Arek’s love interest is his only peer, Amelie Sing Brees, a biracial (Chinese and White American) teen girl who is his aunt by partnership (Arek describes his father Austin’s partner Robby as his father as well, and Amelie is Robby’s half-sister). Arek constantly puts her on a pedestal, regularly saying she’s braver than he is, and she simultaneously has no shame about and no knowledge of anything related to Arek’s sexuality. In keeping with the “maiden” trope, which requires sexual purity and vulnerability simultaneously, Amelie is almost sexually assaulted by a rogue ex-soldier (human, not praying mantis). Even this, though, is really about Arek; we learn almost nothing about how Amelie feels and it is a plot point primarily used to further Arek’s emotional development and increase “drama” (*ahem* #menwritingwomen). Arek’s mother Shann is described as an emotional deadweight whose depression is oppressive (“Thirteen was a bad year for me. My mother’s sadness and anger became a stormy ocean inside the hole, drowning me, and I think Robby was only trying to make me happy” ) and whose parenting is overly controlling (“‘Why have you never taken me outside like this before?’ I asked. / My father shook his head. ‘Your mother and grandmother would never stand for it.’ / Robby nodded. ‘There will be hell to pay when we get home, Porcupine’” [34-35]). Arek’s grandmother (Shann’s mother) is described as uptight, obsessed with the perpetuation of traditional nuclear familial structures and traditions, and in particular obsessed with circumcising Arek. The symbolism is… rich.
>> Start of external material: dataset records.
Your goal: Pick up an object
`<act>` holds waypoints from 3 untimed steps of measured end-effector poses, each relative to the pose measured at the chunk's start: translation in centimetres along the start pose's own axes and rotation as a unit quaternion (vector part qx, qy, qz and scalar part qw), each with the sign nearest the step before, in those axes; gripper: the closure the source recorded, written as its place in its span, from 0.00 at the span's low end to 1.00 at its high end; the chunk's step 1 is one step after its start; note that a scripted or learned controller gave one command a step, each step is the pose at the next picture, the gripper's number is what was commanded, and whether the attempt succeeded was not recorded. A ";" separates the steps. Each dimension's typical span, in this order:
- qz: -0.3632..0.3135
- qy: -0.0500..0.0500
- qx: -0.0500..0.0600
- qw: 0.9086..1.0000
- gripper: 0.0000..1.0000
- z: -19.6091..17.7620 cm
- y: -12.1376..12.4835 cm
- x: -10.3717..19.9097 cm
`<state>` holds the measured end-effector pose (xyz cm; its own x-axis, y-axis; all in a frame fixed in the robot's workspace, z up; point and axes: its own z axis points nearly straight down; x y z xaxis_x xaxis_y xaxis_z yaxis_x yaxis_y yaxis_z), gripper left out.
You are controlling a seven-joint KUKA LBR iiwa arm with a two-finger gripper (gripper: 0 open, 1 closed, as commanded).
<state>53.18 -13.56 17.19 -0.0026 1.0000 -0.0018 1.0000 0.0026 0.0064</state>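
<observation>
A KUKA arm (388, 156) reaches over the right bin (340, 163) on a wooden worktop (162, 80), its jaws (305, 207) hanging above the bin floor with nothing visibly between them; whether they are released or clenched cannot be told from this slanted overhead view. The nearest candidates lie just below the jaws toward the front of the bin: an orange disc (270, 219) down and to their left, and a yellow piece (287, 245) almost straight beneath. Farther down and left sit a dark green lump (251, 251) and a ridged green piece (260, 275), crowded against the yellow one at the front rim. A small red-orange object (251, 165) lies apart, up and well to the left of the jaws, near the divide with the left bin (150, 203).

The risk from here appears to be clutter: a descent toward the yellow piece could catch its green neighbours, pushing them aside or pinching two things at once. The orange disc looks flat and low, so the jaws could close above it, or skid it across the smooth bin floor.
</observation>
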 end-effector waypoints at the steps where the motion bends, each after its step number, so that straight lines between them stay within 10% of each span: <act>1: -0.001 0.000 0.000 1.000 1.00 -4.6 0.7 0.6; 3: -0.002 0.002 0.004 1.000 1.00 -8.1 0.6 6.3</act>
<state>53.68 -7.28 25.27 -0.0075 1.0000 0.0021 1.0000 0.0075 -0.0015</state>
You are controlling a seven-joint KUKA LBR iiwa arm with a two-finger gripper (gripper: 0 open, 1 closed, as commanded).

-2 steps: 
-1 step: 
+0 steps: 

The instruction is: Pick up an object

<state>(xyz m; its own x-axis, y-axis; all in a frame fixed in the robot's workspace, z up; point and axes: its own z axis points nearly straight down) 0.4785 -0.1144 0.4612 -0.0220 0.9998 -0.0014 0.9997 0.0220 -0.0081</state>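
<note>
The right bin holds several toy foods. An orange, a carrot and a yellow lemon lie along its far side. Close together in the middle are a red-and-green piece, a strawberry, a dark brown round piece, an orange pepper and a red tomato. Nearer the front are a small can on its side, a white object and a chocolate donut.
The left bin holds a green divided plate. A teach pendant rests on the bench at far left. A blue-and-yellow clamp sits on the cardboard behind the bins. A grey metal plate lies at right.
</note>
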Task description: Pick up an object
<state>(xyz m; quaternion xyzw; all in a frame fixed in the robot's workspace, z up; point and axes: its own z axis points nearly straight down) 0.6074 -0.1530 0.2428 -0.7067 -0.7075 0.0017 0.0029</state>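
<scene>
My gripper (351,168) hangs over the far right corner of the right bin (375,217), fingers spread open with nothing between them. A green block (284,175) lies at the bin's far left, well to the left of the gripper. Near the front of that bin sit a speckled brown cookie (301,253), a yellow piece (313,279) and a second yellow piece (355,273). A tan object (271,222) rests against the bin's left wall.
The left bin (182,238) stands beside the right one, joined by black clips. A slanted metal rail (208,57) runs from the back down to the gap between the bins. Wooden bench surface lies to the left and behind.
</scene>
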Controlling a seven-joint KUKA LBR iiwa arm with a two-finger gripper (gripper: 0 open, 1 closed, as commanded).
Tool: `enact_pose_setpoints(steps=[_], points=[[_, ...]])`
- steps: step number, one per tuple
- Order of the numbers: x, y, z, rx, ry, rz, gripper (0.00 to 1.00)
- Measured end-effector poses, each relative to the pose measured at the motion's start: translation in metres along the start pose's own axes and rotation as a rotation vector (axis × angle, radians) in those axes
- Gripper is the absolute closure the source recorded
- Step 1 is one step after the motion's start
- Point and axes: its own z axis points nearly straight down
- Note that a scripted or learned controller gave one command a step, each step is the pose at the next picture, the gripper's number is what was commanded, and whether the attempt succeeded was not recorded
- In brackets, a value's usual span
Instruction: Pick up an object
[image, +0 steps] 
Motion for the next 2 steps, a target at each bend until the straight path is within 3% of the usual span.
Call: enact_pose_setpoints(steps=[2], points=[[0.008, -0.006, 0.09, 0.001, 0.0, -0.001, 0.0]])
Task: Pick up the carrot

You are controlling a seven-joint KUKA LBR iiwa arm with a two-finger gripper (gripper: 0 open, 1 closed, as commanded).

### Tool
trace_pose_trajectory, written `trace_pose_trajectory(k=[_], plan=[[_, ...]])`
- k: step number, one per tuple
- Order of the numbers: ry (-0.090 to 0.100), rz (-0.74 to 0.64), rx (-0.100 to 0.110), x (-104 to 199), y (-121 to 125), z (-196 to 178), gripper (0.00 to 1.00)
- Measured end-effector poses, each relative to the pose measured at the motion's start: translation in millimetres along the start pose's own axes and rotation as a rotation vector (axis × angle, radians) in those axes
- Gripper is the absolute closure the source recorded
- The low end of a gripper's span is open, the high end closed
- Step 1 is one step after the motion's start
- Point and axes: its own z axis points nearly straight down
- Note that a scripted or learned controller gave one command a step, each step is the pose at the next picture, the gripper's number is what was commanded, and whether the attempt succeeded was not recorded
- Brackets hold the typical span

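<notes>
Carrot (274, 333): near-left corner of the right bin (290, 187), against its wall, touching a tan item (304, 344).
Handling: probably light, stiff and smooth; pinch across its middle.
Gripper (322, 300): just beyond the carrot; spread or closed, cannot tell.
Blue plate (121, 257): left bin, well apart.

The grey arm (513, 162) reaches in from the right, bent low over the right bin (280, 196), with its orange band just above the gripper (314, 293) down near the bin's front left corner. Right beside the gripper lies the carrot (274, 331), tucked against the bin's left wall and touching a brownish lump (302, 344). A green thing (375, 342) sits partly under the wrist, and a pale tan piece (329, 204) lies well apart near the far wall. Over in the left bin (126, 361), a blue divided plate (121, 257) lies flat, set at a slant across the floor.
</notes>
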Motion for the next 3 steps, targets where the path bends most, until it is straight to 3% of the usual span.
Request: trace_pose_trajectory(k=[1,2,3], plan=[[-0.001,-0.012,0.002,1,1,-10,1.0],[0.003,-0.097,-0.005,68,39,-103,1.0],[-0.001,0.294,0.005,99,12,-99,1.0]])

Arek’s primary influence seems to be his father Austin, the misogynistic protagonist of Grasshopper Jungle, and unfortunately the two-dimensionality with which he views and treats women seems to be a patriarchal lineage. Unsurprisingly, Austin constantly perpetuates toxic masculinity by both ignoring the women who make up a *literal* 50% of his community and passing that misogyny onto his son. Austin completely ignores Shann as a co-parent, undermining and belittling her role. Likewise, Arek is vaguely aware that his mother’s emotional distance may have been caused by something (gee, I don’t know, maybe the MASSIVE AMOUNT OF UNACKNOWLEDGED TRAUMA she experienced since the finale of Grasshopper Jungle??), but he has no interest in understanding her better.
In perpetuating these most basic systems of oppression without using his text to push back against them, Smith makes readers complicit in that oppression and further perpetuates the idea that this representation--inaccurate, harmful, and insulting to his readers--is acceptable. This is not a surprise; we all remember the “keep YA kind” debacle of 2015. Nevertheless, it’s frustrating and disappointing that Smith, his editor at Simon & Schuster (David Gale), and his agent (Michael Bourret) have chosen to yet again ignore both the specific critiques Smith has previously received (it’s been almost exactly four and a half years since “I consider myself completely ignorant to all things woman and female” and the street date of Exile) and the important work of scholars like Edi Campbell and Kyla Wazana Tompkins, who highlight the problematic associations of black children with monkeys and brown children as comestible. When you’re been gifted the tools to do better, it is shameful to fail so greatly.